| Prompt |
Instruction for the entries that follow: retype exactly the lines from the line with "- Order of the" to the line with "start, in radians", both included, and omit all others.

| Records for processing |
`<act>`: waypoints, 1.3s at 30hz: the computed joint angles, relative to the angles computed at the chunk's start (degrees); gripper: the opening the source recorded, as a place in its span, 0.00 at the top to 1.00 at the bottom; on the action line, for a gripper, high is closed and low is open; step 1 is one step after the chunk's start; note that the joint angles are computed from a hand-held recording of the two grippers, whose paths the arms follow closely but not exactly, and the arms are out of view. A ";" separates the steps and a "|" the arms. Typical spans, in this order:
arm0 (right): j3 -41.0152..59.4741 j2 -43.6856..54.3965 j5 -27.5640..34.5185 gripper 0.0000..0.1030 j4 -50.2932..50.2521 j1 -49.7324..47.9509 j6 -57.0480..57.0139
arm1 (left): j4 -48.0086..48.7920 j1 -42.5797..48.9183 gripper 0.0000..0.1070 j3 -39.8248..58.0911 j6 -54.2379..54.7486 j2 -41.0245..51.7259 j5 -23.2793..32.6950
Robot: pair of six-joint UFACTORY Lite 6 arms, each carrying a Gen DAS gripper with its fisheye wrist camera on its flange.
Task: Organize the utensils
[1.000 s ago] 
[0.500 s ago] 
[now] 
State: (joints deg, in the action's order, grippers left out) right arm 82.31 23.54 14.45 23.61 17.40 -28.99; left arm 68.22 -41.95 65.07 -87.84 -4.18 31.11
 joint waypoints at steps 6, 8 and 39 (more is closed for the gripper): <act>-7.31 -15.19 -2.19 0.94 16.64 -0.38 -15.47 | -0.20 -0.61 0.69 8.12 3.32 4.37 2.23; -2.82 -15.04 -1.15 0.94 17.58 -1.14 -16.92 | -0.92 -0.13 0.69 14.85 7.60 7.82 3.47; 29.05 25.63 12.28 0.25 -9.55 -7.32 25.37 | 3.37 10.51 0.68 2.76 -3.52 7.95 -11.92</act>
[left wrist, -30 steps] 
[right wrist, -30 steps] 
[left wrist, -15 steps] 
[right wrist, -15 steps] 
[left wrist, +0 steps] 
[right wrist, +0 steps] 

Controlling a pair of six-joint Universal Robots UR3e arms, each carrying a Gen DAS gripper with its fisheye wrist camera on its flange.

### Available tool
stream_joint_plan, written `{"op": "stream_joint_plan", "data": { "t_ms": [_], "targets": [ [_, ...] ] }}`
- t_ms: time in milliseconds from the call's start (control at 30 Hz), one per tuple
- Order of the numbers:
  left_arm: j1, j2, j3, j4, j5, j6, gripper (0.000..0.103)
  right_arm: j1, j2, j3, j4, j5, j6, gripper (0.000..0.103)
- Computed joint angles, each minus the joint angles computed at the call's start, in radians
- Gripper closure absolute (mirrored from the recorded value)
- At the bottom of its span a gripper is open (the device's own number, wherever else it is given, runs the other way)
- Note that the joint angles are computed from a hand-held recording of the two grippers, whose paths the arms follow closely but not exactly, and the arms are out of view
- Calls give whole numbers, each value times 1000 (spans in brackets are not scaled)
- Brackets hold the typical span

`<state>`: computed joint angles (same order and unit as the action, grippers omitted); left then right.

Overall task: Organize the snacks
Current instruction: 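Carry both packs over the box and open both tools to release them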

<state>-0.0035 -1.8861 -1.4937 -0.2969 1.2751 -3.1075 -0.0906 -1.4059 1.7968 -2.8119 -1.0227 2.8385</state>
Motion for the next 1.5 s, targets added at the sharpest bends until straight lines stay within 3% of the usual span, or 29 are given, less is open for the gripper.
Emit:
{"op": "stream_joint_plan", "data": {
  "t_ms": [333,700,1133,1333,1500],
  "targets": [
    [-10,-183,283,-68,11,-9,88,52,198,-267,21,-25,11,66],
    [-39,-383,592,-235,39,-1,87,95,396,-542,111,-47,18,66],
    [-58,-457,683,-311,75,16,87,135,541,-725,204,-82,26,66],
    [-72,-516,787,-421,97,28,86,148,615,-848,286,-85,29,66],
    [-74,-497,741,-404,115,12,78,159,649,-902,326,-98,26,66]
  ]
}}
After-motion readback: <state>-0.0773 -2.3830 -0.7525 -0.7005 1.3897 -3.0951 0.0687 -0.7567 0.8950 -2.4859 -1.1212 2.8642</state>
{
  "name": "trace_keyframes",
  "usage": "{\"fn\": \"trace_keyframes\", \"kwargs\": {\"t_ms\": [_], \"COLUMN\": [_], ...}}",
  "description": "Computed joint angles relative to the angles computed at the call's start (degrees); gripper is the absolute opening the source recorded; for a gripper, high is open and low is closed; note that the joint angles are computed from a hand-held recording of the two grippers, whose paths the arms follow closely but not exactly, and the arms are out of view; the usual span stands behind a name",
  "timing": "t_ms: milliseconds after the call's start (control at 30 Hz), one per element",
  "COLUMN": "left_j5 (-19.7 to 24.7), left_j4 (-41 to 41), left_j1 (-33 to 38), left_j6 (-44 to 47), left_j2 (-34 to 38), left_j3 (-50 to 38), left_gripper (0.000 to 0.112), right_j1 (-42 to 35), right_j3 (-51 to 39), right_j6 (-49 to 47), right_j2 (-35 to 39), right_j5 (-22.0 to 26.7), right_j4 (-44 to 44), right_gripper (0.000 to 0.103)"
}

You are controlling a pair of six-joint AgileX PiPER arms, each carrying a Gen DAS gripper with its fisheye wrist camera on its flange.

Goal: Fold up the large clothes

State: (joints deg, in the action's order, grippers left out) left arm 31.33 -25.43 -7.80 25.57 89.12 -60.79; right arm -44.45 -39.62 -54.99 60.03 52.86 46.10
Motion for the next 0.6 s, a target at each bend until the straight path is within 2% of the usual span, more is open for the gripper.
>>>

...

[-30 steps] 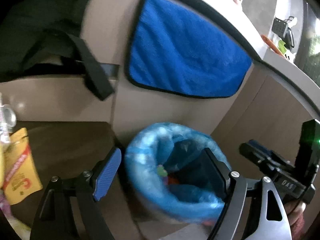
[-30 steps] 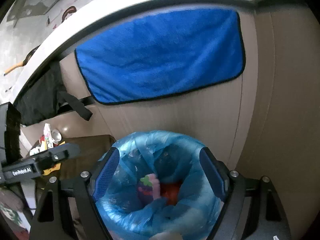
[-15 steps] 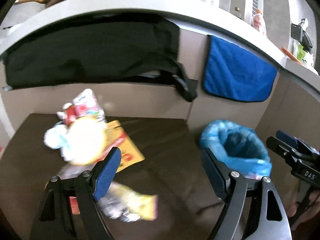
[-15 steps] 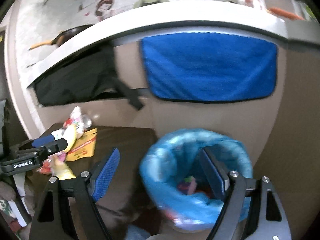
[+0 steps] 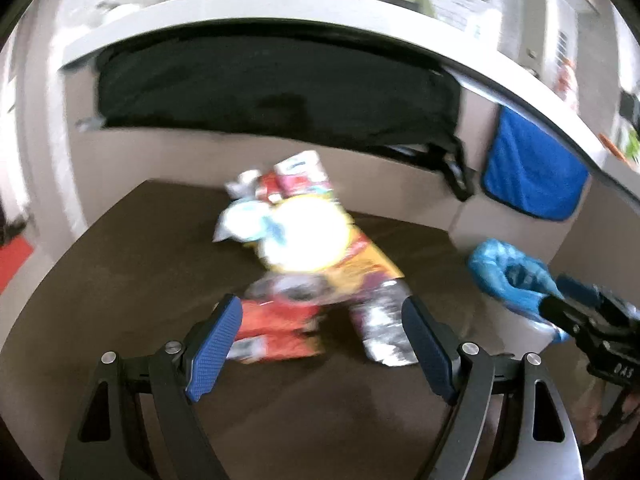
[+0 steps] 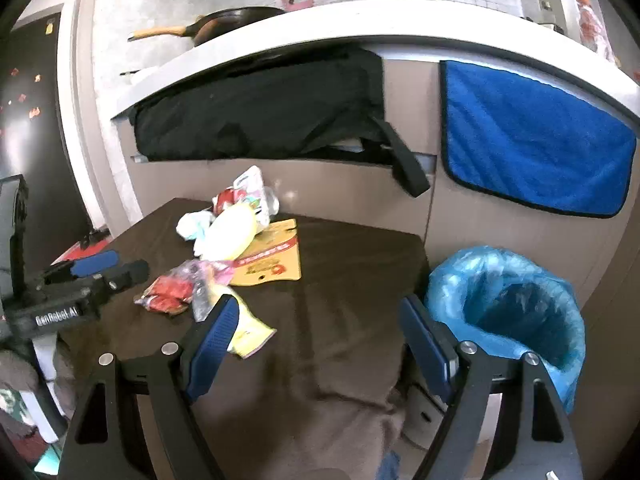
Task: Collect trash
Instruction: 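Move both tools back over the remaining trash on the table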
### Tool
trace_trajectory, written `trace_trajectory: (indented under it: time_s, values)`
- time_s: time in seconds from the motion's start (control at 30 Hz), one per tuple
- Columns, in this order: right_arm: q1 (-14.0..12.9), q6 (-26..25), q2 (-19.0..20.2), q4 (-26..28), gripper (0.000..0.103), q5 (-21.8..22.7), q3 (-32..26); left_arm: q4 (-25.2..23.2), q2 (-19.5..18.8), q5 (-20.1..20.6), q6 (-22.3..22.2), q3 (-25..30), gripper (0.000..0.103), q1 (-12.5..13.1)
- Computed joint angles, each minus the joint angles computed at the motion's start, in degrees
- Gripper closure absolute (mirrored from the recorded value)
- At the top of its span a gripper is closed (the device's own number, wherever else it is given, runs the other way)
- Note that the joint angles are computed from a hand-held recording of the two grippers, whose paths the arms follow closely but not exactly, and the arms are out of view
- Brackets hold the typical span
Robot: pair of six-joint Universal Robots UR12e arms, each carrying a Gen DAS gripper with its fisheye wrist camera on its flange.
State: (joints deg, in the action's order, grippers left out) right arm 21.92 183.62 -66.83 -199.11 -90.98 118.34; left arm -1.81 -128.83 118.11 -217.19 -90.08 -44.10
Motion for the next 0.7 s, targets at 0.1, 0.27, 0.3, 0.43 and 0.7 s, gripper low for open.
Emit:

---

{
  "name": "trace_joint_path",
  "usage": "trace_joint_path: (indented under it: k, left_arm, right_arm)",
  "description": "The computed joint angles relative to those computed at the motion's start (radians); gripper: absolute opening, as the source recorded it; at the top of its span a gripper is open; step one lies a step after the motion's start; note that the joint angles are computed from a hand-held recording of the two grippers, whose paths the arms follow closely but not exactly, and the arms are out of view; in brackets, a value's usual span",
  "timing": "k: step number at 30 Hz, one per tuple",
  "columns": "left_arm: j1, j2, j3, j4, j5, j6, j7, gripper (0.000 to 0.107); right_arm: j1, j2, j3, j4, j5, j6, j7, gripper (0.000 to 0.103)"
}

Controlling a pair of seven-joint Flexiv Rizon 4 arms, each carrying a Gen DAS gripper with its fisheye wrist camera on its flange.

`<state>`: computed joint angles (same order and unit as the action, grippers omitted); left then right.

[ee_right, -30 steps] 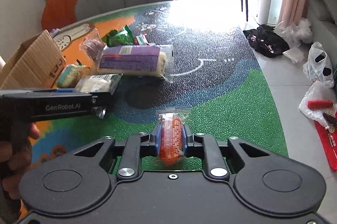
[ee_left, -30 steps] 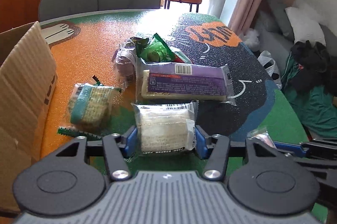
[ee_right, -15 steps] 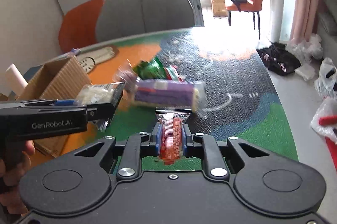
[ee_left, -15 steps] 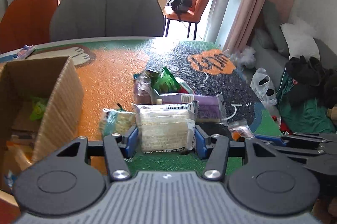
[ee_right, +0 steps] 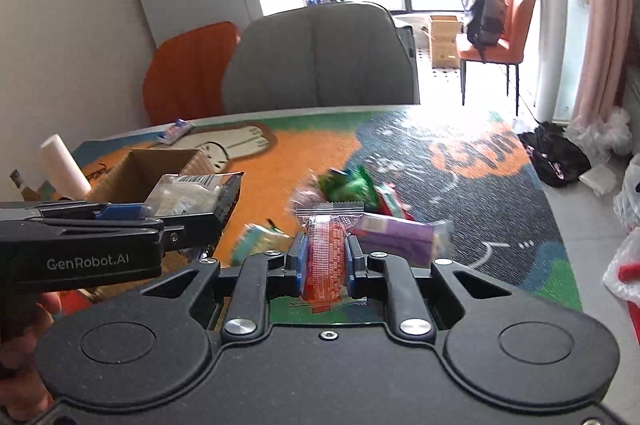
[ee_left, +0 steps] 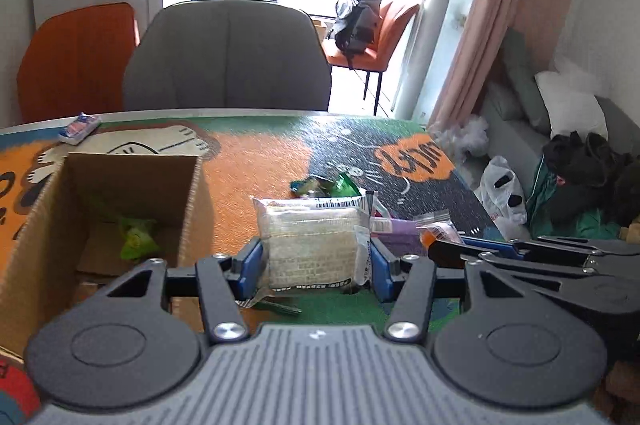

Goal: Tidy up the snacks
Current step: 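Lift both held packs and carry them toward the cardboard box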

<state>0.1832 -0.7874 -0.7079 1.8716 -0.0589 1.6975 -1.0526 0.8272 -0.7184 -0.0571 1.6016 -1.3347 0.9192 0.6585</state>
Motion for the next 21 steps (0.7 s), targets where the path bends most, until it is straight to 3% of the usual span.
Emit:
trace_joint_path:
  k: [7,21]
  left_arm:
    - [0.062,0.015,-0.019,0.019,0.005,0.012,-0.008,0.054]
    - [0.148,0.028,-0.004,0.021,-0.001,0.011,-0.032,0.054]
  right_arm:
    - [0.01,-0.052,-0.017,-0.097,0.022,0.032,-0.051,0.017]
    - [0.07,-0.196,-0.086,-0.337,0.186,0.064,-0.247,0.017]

| Solution for this exercise |
- Order of the numbers:
  left_arm: j1, j2, j3, j4, j5, j6, gripper (0.000..0.103)
  right_arm: j1, j2, j3, j4, j5, j6, gripper (0.000..0.103)
- Computed joint angles, each minus the joint angles computed at the call's start, in radians

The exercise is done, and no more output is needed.